The output must be the data, printed exactly as written.
============
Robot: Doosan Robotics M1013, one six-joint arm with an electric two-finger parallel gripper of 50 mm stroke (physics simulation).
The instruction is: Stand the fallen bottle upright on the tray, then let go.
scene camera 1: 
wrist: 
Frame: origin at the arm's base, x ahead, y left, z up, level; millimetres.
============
▶ RESPONSE TO THE TASK
Robot: Doosan Robotics M1013, one six-joint arm with an electric two-finger parallel gripper of 50 mm stroke (physics simulation).
The instruction is: Stand the fallen bottle upright on the tray, then let go.
scene camera 1: 
wrist: 
Frame: origin at the arm's base, x ahead, y left, z up, level; millimetres.

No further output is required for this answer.